4.3 Potential applications and final remarks

Prediction of intraspecific lineages is acknowledged as pivotal in recent conservation frameworks (Carvalho et al., 2017; Moritz, 1995; Rosauer et al., 2015). The inclusion of environmental and resistance distances in such predictions is highly beneficial because it allows a better predictive accuracy, and can further detect connection or isolation between populations (Rosauer et al., 2015). In addition, it allows us to test which landscape features shaped patterns of genetic structure and diversity within species (Wang, 2013).

The new additions to phylin allow for overcoming previous limitations of straight‐line geographical distances with the inclusion of resistance‐based distances in the interpolation process. However, the new features implemented in the phylin package are not limited to resistance distances. Any type of distance reflecting the spatial relationships between samples such as least‐cost paths or those including directionality (e.g., river networks) can be used. The method is independent of the niche of the species, but further inferences about the niche can be included depending on the user decision. For instance, niche‐defining variables (e.g., climatic, land cover or productivity indexes) can be included in the analysis with an optimization framework as we used here or through correlational distribution models that are used to derive distances between samples (Rosauer et al., 2015; Spear et al., 2010).
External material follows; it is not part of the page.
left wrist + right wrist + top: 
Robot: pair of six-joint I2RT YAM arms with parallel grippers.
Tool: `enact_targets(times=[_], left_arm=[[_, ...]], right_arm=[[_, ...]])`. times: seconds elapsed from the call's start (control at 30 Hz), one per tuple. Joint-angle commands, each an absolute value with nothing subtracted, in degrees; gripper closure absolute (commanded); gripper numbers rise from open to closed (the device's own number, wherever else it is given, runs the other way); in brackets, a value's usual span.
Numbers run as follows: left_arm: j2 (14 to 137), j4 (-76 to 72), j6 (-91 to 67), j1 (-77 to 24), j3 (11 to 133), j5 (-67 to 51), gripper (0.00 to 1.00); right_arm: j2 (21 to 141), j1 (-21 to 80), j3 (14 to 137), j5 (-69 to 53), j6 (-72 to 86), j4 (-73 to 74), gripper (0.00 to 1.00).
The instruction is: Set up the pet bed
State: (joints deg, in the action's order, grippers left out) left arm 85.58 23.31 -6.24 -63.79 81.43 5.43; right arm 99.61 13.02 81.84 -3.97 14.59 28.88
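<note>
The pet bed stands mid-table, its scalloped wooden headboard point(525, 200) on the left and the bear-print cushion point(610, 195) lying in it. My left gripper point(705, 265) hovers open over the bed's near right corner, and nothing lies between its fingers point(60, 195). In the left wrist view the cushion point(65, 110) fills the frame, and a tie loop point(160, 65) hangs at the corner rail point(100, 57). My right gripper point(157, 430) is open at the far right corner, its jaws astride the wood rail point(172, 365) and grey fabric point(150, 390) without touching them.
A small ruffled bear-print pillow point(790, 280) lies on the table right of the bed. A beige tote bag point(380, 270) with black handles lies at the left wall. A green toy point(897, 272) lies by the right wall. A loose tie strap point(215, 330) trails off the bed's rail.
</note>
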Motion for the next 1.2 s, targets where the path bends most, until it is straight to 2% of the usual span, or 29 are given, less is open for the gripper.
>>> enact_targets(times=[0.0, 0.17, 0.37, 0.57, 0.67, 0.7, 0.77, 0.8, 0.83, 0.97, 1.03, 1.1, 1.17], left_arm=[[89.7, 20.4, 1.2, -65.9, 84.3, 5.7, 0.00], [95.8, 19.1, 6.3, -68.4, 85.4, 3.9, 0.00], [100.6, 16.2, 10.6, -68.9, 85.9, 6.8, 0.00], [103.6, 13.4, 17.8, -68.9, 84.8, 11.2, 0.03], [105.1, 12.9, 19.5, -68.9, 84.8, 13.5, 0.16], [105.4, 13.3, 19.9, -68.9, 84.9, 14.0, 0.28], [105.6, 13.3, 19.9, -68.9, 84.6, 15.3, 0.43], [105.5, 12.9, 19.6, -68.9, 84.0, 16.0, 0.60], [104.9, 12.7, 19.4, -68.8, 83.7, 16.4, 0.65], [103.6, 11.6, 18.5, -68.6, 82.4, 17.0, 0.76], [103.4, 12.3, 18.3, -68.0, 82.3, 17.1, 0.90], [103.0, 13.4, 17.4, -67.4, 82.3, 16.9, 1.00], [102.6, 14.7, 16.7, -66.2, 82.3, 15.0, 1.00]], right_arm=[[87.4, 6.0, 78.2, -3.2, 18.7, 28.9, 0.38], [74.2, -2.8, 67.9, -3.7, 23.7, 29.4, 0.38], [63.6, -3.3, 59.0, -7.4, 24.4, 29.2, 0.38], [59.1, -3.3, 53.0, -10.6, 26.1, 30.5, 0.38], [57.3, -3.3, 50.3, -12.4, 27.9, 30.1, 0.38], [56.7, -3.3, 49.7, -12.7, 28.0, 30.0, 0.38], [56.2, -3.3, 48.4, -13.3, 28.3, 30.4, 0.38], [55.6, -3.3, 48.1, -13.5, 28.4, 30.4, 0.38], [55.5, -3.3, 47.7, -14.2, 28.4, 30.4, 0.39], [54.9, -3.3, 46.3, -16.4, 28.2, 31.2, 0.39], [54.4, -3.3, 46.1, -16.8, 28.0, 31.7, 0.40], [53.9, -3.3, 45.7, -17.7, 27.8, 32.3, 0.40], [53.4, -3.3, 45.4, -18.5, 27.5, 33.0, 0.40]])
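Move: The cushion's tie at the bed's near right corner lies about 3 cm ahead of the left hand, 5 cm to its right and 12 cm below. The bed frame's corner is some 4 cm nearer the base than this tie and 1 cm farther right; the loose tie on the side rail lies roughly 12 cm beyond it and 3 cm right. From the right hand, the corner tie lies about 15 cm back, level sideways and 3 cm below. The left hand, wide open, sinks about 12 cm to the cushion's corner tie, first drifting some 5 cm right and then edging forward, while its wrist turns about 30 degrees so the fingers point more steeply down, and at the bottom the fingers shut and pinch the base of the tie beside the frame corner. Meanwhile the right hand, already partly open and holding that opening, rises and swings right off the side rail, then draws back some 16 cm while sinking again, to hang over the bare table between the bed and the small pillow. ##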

The potential application of this method ranges from biogeographical and evolutionary studies to conservation. Mapping geographical and environmental barriers to gene flow will help to better infer current patterns of species distributions and to delimit contact zones between divergent lineages. In the current version, the phylin method can be used to analyse temporal variation on the species/lineages distribution. If resistance or environmental distances are based on spatial layers with data for multiple time frames (e.g., past or future climate, recent land cover change, satellite imagery), the distribution of lineages can show that influence. When interpolating with phylin, the user can provide the resistance layers covering different time periods and, thus, the resulting layers will depict the impact of the change in the distribution. Conservation efforts, particularly the design of conservation strategies, are better informed when genetic variation and landscape features are integrated in a spatially explicit framework (Carvalho et al., 2017; Segelbacher et al., 2010). The current sequencing tools are providing a framework for the generation of enormous amounts of data that increase resolution at temporal, phylogenetic and spatial levels. Overall, the addition of neutral and adaptive variation and the use of variables with different temporal scales and distribution mapping in phylin will open new avenues for inference about the impact of climate change on biodiversity.